Historical Figures

Simone Signoret, actress and writer

Simone Kaminker , known as Simone Signoret (1921 – 1985), was a French actress and writer. She notably won a César for best actress for her role in La Vie avant soi .

First roles

Daughter of Georgette Signoret and André Kaminker, journalist of Polish origin, Simone Kaminker, born March 25 1921 in Wiesbaden, Germany, is the eldest of three children. During the Second World War, taking refuge in Brittany with her family, Simone studied in Vannes and was notably taught by Lucie Aubrac. In 1941, she returned to Paris and worked as a secretary for the collaborationist journalist Jean Luchaire. The daughter of the latter, Corinne Luchaire, is an actress and helps Simone to get into the figuration in the cinema. It was during this period that Simone began to use her mother's name as her stage name.

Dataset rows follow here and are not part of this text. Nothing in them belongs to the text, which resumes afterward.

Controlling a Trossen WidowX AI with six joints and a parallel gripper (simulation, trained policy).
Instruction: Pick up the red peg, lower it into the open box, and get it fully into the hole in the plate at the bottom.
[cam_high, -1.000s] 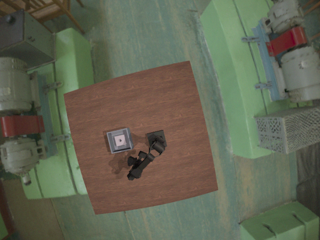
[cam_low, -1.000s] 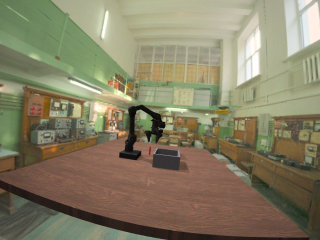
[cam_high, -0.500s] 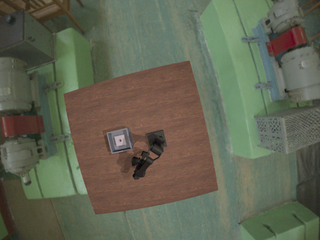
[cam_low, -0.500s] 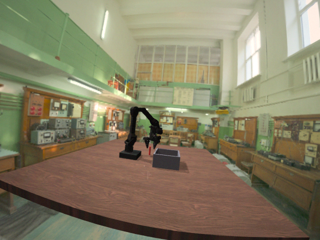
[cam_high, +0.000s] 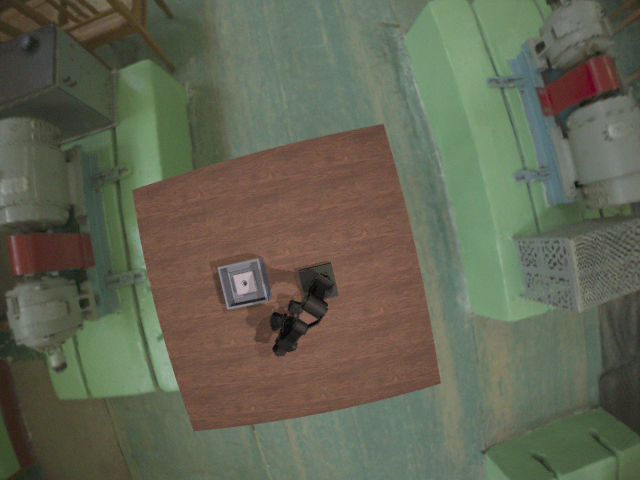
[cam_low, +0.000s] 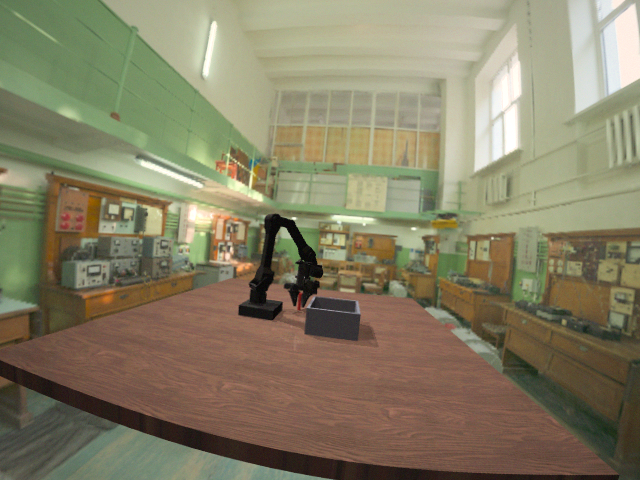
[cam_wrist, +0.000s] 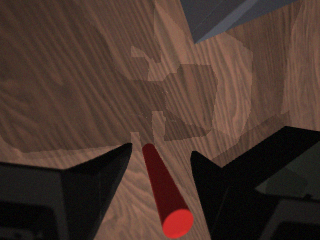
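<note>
Right now my gripper tip is 200 mm to the left of the dark grey box, 130 mm short of it and 10 mm below it. Round my gripper tip: red peg: 20 mm above, 10 mm to the left.
</note>
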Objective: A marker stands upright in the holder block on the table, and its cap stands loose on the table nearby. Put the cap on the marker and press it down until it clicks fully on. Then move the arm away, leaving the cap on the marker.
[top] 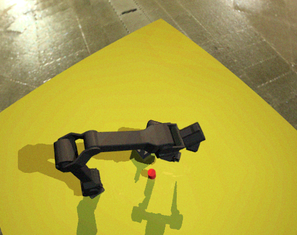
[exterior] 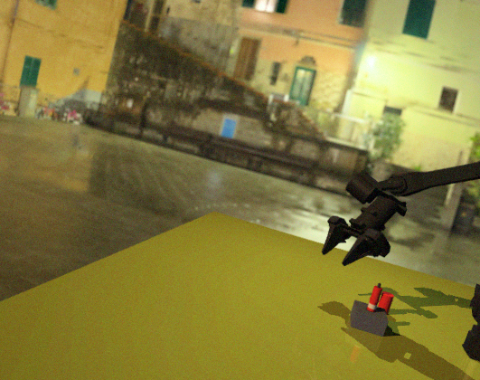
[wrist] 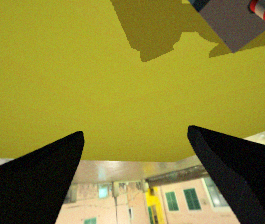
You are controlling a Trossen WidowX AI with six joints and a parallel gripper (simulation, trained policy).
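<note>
My gripper tip is 160 mm past the red cap, 80 mm above it and 60 mm to the left of it. The rest, counted from my gripper tip: grey holder block (110 mm behind, 90 mm below, 50 mm to the left).
</note>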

In 1943, after several extra roles, she met Yves Allégret, a director with whom she had a daughter, Catherine, in 1946 and with whom she married in 1948. In 1946, she obtained her first significant role in the film Macadamia by Marcel Blistene; her interpretation earned her the Suzanne-Bianchetti prize for the most promising young actress the following year. In 1948 and 1950, Yves gave Simone two main roles:that of a prostitute in Dédée d’Anvers and that of a manipulative wife in Manèges . In 1949, Simone left her husband for the young singer Yves Montand, whom she married in 1951.

The Oscar for Best Actress

Simone Signoret subsequently obtained other leading roles, was successful and became a star, notably with her role as a prostitute in Casque d'or in 1951 or as a teacher in Les Diaboliques in 1954. She and her husband received many artists and intellectuals of the time in the house, including Jean-Paul Sartre, Simone de Beauvoir and Serge Reggiani. Close to the Communist Party, the couple went on tour in the countries of the Eastern bloc, but came back disillusioned and distanced themselves from the party.

In 1959, Simone and Yves moved to the United States. The following year, Simone became the first French actress to receive the Oscar for best actress, for her performance as an actress in the film Les Chemins de la haute ville . She then returned to France and played in many films, sometimes political, working in particular alongside Costa-Gavras, Jean-Pierre Melville, Jean Gabin, Alain Delon, or even Patrice Chéreau. In 1978, she won the César for best actress by playing Madame Rosa, a former prostitute survivor of Auschwitz who opened a clandestine boarding house, in La Vie avant soi .

From 1981, Simone began to have serious health problems, particularly due to her consumption of alcohol and tobacco. Operated of the gallbladder, it becomes slowly blind but continues in spite of everything its cinematographic career. Suffering from pancreatic cancer, Simone Signoret died at her home in Autheuil-Authouillet on September 30, 1985. She was buried in the Père-Lachaise cemetery, where Yves Montand would join her six years later.